入院も三日目になった時、さすがにこんなに新婚の伊吹を拘束したらまずいのではと、やっと気付いた私は伊吹に聞いてみた。

「伊吹、結構しょっちゅう私の病室に来てくれるけど、家には帰ってるの?新婚でしょ?奥さん待ってるんじゃないの?」

聞くのはとても胸が痛むけど、伊吹はもう伊吹の大切な人と過ごすようになったんだ。

前みたいに甘えてはいけないんだ……。
三日目にして気づくなんて、遅すぎるけど。

私は確かに従姉妹で可愛がられてるけれど、それだけなんだから……

思えば思うほど痛いけど、あの山口さんには前々回の入院の時にすごくお世話になった。

伊吹が惚れるのが分かるほど、優しくて可愛らしい、けれど芯のしっかりした女性。

それが山口さんだった。

さすがに一度は帰っているだろうと思っていた私は、伊吹が返した言葉に目が点になる。

「当直に日勤してからの救急入ったりしてたから、ここ三日帰れてないな。

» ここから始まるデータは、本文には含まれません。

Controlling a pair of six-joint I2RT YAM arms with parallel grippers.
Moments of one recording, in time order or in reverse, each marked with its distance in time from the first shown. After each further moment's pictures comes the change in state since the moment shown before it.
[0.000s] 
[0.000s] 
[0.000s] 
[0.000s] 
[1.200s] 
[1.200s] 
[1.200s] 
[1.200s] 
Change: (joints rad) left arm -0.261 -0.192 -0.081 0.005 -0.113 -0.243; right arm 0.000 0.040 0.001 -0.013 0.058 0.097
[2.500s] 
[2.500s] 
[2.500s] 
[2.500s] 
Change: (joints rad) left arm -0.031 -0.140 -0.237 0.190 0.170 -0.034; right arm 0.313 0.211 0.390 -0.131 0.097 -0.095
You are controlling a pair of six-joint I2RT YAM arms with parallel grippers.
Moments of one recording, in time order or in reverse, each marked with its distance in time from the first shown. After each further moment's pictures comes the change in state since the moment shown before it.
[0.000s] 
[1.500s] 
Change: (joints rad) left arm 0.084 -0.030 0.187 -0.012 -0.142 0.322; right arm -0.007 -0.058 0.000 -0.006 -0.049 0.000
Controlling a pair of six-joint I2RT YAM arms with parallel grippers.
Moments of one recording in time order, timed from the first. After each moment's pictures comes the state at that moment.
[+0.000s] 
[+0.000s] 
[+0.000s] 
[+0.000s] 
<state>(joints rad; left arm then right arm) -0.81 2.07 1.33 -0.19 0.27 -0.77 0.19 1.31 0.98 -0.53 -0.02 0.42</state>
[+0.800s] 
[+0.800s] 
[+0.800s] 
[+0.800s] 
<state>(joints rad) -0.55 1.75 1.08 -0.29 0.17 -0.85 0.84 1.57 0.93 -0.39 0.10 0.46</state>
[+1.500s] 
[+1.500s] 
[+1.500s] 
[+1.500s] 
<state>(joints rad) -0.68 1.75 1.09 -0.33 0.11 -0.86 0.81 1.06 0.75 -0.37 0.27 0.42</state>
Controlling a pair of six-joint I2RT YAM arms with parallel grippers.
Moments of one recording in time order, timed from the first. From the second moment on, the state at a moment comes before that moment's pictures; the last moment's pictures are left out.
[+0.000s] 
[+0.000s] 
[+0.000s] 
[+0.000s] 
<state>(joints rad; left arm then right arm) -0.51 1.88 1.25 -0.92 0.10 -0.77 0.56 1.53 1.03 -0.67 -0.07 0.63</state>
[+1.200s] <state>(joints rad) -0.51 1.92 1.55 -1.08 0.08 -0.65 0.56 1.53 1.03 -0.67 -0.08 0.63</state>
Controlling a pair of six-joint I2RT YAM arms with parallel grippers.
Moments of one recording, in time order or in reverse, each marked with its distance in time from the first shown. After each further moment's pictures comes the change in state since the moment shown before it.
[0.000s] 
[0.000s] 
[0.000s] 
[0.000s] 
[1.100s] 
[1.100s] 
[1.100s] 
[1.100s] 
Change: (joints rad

まぁ、でも忙しいとそういうこともあるからな」

なんてこともなげに、笑って返すのだ。

え?その間お嫁さんは一人なの?

奥さんだって仕事してて、そんな中で伊吹が帰ってくるのを待ってるんじゃないの?

病院から伊吹の家までは車で5分。
それなのに帰らなかったの?

なんで?

その疑問は顔に出てたんだろう。

「アホ。不安がってる真穂を、ほっとけないだろうが」

そう言ってポンポンと頭を撫でる伊吹に、私は間違った事してしまった事に気付いて愕然としたのだった。